Karena itu jangan pernah mundur dari tanggungan finansial dengan alasan “beban finansial”, boleh mundur atau turunkan beban tapi harus dengan alasan selain alasan “beban berat finansial”. Seperti saya, mau mundur dari speed wi-fi 50 Mbps karena alasan “layanan IndiHome di daerah saya yang belum layak dihargai 50 Mbps, tapi ketika istri mendukung penurunan speed tapi karena alasan tarifnya naik dan terasa berat, justru saya batalkan sekalian niat turunkan speed. Saya biarkan di speed 50 Mbps untuk memberi training mental pada istri. Gampang kalau nanti mental istri sudah rasakan enteng-enteng saja bayar 50 Mbps, mungkin baru akan saya turunkan.
Tidak apa-apa turunkan beban finansial tapi hindari karena alasan-alasan beban finansial agar diri Anda bermartabat di depan uang, tidak nyampah di hadapan uang. Kalau alasan-alasannya seperti alasan pendidikan, misal kasih uang pesangon sekolah anak diturunkan agar anak tidak manja, atau alasan spiritual seperti Anda irit jajan agar bisa banyak sedekah, dan lain-lain, alasan-alasan seperti itu tidak masalah, sebab alam semesta ini mengeksekusi getaran niat Anda, artinya kesadaran Anda di mana, di situ alam semesta berikan respons nyata.
Nah kenapa hoki rezeki saya kerap tinggi? Jawabnya di sini, saya kerap jaga martabat saya di depan uang, saya tidak cengeng “turunkan beban finansial” hanya karena alasan “biaya terasa berat”.
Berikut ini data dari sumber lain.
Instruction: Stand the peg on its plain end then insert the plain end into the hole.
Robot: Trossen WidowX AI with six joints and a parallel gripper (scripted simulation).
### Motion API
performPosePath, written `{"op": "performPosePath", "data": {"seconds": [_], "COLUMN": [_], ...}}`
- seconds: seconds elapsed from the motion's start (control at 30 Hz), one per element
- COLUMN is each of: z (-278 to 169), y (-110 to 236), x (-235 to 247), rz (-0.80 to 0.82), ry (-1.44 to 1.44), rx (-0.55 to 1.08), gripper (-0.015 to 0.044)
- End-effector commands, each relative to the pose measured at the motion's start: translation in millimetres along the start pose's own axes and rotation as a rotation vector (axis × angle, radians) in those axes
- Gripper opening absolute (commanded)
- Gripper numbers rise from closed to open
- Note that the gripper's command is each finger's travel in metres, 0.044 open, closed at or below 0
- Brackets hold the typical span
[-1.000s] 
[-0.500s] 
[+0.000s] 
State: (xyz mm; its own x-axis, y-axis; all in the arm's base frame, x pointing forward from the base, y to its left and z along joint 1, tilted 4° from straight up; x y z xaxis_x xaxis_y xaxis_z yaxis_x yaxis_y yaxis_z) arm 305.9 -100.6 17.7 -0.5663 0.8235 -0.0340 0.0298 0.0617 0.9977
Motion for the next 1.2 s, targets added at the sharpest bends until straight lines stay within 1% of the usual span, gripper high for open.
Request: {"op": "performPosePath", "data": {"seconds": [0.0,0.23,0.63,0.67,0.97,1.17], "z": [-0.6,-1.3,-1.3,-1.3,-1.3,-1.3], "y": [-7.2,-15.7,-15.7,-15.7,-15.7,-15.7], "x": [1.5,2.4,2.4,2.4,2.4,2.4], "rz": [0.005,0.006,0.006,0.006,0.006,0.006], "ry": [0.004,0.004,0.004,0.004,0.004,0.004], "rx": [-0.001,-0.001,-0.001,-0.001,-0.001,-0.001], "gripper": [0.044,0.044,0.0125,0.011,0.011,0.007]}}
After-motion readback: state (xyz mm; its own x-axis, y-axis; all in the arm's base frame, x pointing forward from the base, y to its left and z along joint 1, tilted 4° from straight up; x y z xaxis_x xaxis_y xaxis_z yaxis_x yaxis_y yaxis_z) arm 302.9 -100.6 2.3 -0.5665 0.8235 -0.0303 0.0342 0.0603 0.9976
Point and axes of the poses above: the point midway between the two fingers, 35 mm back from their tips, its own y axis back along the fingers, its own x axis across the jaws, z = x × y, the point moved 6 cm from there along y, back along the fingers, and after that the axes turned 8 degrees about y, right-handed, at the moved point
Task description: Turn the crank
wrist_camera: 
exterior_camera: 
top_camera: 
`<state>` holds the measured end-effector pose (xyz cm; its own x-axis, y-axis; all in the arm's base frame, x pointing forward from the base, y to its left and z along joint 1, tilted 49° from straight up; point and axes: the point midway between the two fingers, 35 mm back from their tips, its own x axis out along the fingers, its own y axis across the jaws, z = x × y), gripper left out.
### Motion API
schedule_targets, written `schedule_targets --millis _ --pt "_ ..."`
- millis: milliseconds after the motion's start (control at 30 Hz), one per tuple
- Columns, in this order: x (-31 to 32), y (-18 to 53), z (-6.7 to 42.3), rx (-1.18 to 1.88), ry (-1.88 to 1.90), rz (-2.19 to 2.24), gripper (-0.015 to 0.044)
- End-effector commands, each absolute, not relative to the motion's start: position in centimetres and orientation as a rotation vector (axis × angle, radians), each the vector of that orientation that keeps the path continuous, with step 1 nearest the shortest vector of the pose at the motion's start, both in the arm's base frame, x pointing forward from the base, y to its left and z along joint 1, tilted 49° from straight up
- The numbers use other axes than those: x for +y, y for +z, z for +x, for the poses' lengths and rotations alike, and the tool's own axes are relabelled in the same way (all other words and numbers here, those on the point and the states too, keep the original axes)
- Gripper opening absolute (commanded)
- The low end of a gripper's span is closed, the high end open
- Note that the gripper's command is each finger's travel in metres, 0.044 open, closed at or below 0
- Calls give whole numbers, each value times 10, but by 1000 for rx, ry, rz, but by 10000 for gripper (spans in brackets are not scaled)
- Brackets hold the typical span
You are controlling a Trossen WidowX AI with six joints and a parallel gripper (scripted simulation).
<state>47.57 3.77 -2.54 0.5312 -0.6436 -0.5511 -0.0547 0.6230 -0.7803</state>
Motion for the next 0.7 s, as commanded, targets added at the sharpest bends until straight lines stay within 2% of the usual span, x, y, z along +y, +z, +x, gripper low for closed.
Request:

Dengan menjaga diri dari mental kerupuk uang, di situ uang akan menaruh segan dan hormat kepada Anda, dan Anda pun akan diperlakukan sebagai tuan oleh uang.
Karena kedudukan Anda adalah tuan atas uang, ketika hati Anda menginginkan beruntung, Anda dilayani oleh uang, ingin rezeki lancar, uang akan nurut datang dengan lancar, saat Anda butuh, uang akan datang.
Sebaliknya Anda yang mudah melempem digertak situasi berat finansial, ya di situ Anda dianggap sampah oleh uang, efeknya hati Anda menyuruh agar rezeki lancar malah seret sekalian, jualan barang ingin laris-manis malah tidak laku sekalian, giliran Anda membeli sudah dapat harga mahal, kualitass barangnya jelek lagi.